Sunday I come home to an empty house. Couches - gone. Tables - gone. Bags of trash and miscellany occupy the living room floor where furniture used to hide the dust bunnies. A bag of food hangs from my hand until I hoist it onto the kitchen counter. I start to heat some water to make food, but then I open cupboards and find them emptied of plates, glasses, silverware... Even the can opener is gone. I bang on my can uselessly.

I wander up to my room, which still comfortably explodes with possessions. Even though all the interesting papers have come off the wall and the exposed holes boast fresh spackle - despite the giant bag of trash and giant bag of donations and giant suitcases - even so, my room still welcomes me - home.

When I finally punch holes in the can top to make a sauce for my last box of pasta, I sit on my bed and eat with an abandoned pair of chopsticks. After another hour or so of stirring stuff around in my room (ineffectual packing), I leave to find solace at another person's place.

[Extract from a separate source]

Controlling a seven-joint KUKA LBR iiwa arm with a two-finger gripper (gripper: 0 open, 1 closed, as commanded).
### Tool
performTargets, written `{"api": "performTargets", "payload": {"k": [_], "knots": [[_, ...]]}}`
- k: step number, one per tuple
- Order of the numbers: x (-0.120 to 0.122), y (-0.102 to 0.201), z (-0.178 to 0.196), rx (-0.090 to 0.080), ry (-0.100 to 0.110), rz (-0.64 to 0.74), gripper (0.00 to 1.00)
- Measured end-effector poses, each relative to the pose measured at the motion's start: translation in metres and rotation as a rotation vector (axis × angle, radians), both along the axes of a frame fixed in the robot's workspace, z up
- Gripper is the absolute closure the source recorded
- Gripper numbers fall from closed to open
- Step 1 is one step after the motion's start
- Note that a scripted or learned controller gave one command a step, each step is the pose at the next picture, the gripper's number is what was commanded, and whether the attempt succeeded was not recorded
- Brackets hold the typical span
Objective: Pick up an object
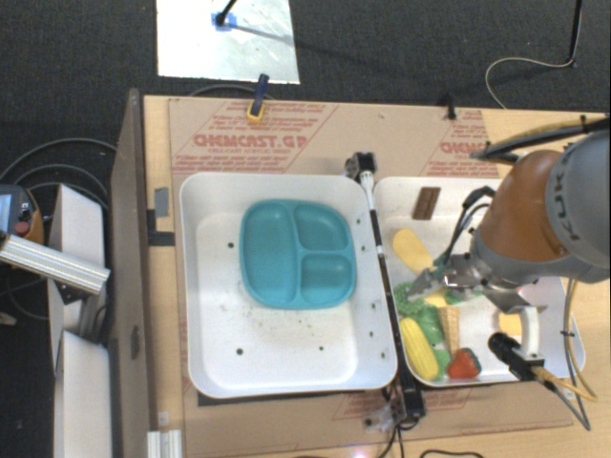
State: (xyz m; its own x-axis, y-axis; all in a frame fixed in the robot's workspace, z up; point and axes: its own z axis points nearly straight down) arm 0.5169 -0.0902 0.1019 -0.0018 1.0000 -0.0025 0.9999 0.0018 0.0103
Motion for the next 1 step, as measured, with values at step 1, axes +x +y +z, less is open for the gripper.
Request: {"api": "performTargets", "payload": {"k": [1], "knots": [[-0.0227,-0.0252,-0.0101,0.005,-0.013,-0.001,0.00]]}}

The next time I return to the little house, my housemates (whoever remains of them) and a few kindred souls have created a campout in the front steps. The last remains of our candles - wax nubs of various shapes, colors, smells - slowly melt into the cement and grass where they burn. They illuminate furtive faces. A bottle of wine - then another - gets passed around. We lounge outside on couch cushions reclaimed from our landlord's junk pile. Music drips from the living room out onto our candlelit ears. We lay on the grass, long skirts hiked up to our knees, looking up at Michigan's nightly cloud cover, feeling the green blades and puppy ears between our fingers.

The need for yet another bottle sends me inside for a minute to the bare house. One bulb burns in the yellow kitchen, casting shadows into the purple dining room and a warm glow to the red-walled living room. My footsteps, which swish my skirt around my ankles, echo in the empty rooms. It is a shell. A physical shell, one that only has meaning when full of things and furniture and the people to claim them. Room delineations are useless when there is no table to make the dining room a dining room, no couch to make the living room anything but four red walls. A virtual shell, one that has held many people and many memories - lives that intertwined there, encounters of all kinds but mostly for good.

Sometimes over the two years I lived there I would hear voices. A laugh, two girls laughing, and I would think my housemates were home, but a search never turned up a person. Others in the house also heard them, and we affectionately called the laughing our ghost. On our ghost we could explain the frequent peculiar appearance of unclaimed items, perhaps left by prior tenants or forgotten by guests, but chalked up to our friendly poltergeist.

Now I can hear laughing. The sounds come from the front door, where the bohemian merrymaking of my friends calls me.

I feel like a squatter, claiming a house of illicit pleasures where minds go wandering on lacy green smoke clouds. We embrace each other without touching. We are a handful of free spirits, forgetting for an evening trouble with our landlord and tensions between girls and the imminent departure date screaming at us from calendar pages. Calendar pages mean nothing to us now. We are floating on stolen time, buoyed up by the humid, thunder-laden breeze. Warm water drops and distant flashes are the only things that root us in a time, in the first storm of summer.

Our fingertips find each other when the rain comes to smatter our upturned faces. Like that - hands clasped, a wet boy on one side of me and a wet puppy on the other - we laugh. The house behind us sucks in the laugh, chew on it, adds our spirit and our memories to the collective ghost of its presence. This laugh will echo with the others, flitting about the ceiling and the secret nooks. It will reach down and caress the new tenants, another group of girls who will fill the house again with the material things and the daily activity that makes life. It will beckon them into the mysteries of female friendship and whisper the freedom of a night in the rain. It will invite them to look past possessions and interpersonal frustrations and pressing obligations into the furtive faces of a few kindred souls.

The house is now just a shell, emptied, but of all the nights spent here I know I will forever remember it just like this - empty of stuff, but full of us.